Atomistic Simulation Guided Convolutional Neural Networks for Thermal Modeling of Friction Stir Welding
- URL: http://arxiv.org/abs/2512.21344v1
- Date: Mon, 15 Dec 2025 16:41:42 GMT
- Title: Atomistic Simulation Guided Convolutional Neural Networks for Thermal Modeling of Friction Stir Welding
- Authors: Akshansh Mishra,
- Abstract summary: Molecular dynamics simulations were performed using LAMMPS to model aluminum friction stir welding at the atomic scale.<n>A two-dimensional convolutional neural network was developed to predict temperature directly from the spatially resolved atomistic data.
- Score: 0.33842793760651557
- License: http://creativecommons.org/licenses/by/4.0/
- Abstract: Accurate prediction of temperature evolution is essential for understanding thermomechanical behavior in friction stir welding. In this study, molecular dynamics simulations were performed using LAMMPS to model aluminum friction stir welding at the atomic scale, capturing material flow, plastic deformation, and heat generation during tool plunge, traverse, and retraction.

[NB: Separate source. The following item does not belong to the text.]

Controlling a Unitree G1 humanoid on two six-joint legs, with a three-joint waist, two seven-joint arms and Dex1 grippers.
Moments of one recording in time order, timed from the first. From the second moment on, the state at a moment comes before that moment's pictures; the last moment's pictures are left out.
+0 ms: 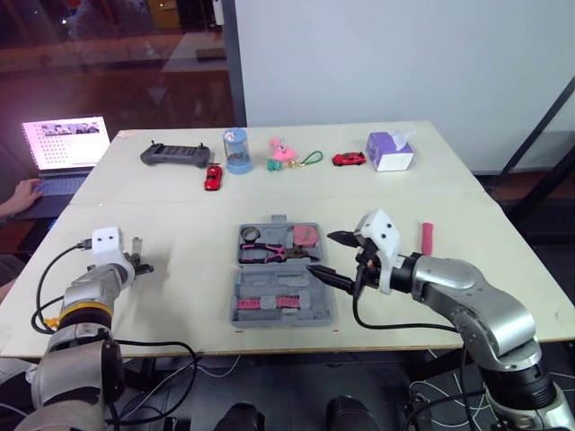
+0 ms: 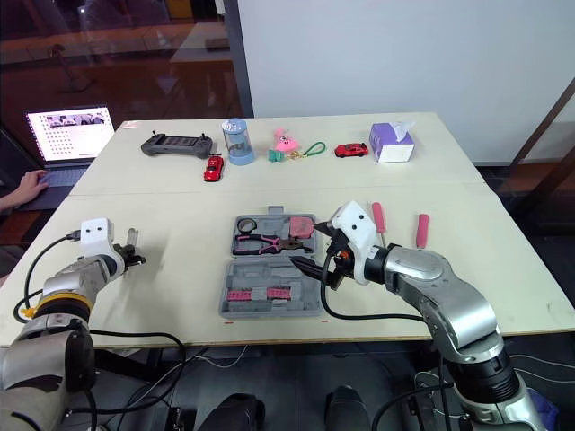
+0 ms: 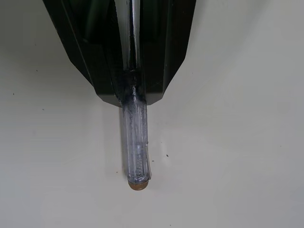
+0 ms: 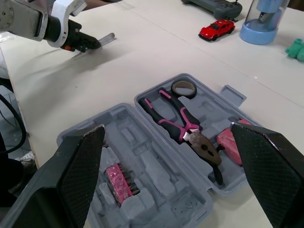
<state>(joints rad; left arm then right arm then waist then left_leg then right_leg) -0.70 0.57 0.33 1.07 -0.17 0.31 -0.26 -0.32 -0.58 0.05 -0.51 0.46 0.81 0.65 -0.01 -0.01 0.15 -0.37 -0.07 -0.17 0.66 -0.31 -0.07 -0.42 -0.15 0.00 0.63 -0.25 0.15</state>
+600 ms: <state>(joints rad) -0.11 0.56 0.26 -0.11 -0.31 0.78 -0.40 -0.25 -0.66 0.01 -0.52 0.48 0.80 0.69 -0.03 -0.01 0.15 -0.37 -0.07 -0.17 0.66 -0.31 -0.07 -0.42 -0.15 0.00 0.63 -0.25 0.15</state>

Atomic positions and velocities were extracted from simulation trajectories and transformed into physics based two dimensional spatial grids. These grids represent local height variation, velocity components, velocity magnitude, and atomic density, preserving spatial correlations within the weld zone. A two-dimensional convolutional neural network was developed to predict temperature directly from the spatially resolved atomistic data. Hyperparameter optimization was carried out to determine an appropriate network configuration. The trained model demonstrates strong predictive capability, achieving a coefficient of determination R square of 0.9439, a root mean square error of 14.94 K, and a mean absolute error of 11.58 K on unseen test data. Class Activation Map analysis indicates that the model assigns higher importance to regions near the tool material interface, which are associated with intense deformation and heat generation in the molecular dynamics simulations. The results show that spatial learning from atomistic simulation data can accurately reproduce temperature trends in friction stir welding while remaining consistent with physical deformation and flow mechanisms observed at the atomic scale.